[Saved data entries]
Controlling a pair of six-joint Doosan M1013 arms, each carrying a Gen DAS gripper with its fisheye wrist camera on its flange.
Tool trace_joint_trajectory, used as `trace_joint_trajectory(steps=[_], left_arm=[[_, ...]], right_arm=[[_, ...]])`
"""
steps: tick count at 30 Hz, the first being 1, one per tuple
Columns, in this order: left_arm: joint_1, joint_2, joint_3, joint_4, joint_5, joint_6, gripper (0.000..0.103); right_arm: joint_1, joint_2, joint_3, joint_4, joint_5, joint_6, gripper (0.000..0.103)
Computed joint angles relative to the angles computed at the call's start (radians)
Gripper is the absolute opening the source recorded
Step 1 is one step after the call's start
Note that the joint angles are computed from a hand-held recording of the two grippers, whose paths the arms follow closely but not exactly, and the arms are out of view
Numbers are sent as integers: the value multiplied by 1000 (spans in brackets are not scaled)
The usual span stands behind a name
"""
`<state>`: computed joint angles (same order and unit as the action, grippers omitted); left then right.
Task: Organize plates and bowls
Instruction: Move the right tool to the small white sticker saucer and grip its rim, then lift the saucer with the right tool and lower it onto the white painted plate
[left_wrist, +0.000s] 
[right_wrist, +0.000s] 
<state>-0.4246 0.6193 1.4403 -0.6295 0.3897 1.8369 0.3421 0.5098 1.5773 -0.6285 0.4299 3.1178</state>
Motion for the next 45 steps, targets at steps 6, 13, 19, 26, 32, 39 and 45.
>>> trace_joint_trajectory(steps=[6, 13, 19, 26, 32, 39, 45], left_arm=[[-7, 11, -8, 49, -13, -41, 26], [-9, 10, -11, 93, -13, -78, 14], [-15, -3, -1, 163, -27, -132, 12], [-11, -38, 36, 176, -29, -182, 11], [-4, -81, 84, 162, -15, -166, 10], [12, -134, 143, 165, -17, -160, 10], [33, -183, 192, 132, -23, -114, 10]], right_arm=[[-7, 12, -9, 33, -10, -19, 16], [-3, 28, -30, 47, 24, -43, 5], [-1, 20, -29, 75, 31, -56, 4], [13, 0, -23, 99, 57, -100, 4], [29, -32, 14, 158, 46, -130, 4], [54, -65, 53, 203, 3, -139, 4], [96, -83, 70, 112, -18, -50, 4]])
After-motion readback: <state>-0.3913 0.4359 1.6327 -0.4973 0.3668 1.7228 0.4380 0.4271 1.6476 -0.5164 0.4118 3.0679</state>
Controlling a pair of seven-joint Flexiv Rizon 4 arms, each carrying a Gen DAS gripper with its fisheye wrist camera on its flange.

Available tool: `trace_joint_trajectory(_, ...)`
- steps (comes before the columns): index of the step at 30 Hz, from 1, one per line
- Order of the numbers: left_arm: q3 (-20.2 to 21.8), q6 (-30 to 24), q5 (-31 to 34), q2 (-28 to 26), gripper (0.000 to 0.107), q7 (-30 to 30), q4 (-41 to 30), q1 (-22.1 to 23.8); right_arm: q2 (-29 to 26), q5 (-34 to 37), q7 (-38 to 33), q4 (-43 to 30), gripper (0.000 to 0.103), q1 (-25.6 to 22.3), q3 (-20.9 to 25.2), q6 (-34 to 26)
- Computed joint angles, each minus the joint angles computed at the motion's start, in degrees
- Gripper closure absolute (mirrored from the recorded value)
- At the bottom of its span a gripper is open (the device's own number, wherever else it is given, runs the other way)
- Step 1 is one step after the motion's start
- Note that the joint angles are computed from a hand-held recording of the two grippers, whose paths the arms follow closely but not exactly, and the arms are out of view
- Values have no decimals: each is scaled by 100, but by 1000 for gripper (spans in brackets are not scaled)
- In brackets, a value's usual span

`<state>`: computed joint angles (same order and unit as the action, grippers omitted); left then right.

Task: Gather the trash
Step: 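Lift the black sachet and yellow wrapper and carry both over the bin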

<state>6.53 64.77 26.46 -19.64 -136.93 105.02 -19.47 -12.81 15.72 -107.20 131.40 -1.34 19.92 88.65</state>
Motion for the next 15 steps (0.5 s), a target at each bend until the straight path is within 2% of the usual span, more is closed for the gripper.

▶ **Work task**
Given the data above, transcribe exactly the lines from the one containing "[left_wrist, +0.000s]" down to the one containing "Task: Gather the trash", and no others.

▶ **Response area**
[left_wrist, +0.000s] 
[right_wrist, +0.000s] 
<state>-0.4246 0.6193 1.4403 -0.6295 0.3897 1.8369 0.3421 0.5098 1.5773 -0.6285 0.4299 3.1178</state>
Motion for the next 45 steps, targets at steps 6, 13, 19, 26, 32, 39 and 45.
>>> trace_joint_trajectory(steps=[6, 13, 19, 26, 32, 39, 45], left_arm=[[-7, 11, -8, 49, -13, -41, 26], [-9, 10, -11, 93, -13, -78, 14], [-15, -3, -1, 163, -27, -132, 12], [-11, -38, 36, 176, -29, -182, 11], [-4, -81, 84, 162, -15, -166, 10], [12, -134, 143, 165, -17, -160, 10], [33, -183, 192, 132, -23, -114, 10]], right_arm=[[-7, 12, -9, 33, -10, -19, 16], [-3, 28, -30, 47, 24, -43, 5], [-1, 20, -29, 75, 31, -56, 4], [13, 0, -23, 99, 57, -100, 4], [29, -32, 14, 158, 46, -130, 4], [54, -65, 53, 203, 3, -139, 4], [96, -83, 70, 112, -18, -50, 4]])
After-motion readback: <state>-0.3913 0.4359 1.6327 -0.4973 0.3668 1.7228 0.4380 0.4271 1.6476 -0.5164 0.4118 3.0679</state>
Controlling a pair of seven-joint Flexiv Rizon 4 arms, each carrying a Gen DAS gripper with its fisheye wrist camera on its flange.

Available tool: `trace_joint_trajectory(_, ...)`
- steps (comes before the columns): index of the step at 30 Hz, from 1, one per line
- Order of the numbers: left_arm: q3 (-20.2 to 21.8), q6 (-30 to 24), q5 (-31 to 34), q2 (-28 to 26), gripper (0.000 to 0.107), q7 (-30 to 30), q4 (-41 to 30), q1 (-22.1 to 23.8); right_arm: q2 (-29 to 26), q5 (-34 to 37), q7 (-38 to 33), q4 (-43 to 30), gripper (0.000 to 0.103), q1 (-25.6 to 22.3), q3 (-20.9 to 25.2), q6 (-34 to 26)
- Computed joint angles, each minus the joint angles computed at the motion's start, in degrees
- Gripper closure absolute (mirrored from the recorded value)
- At the bottom of its span a gripper is open (the device's own number, wherever else it is given, runs the other way)
- Step 1 is one step after the motion's start
- Note that the joint angles are computed from a hand-held recording of the two grippers, whose paths the arms follow closely but not exactly, and the arms are out of view
- Values have no decimals: each is scaled by 100, but by 1000 for gripper (spans in brackets are not scaled)
- In brackets, a value's usual span

`<state>`: computed joint angles (same order and unit as the action, grippers omitted); left then right.

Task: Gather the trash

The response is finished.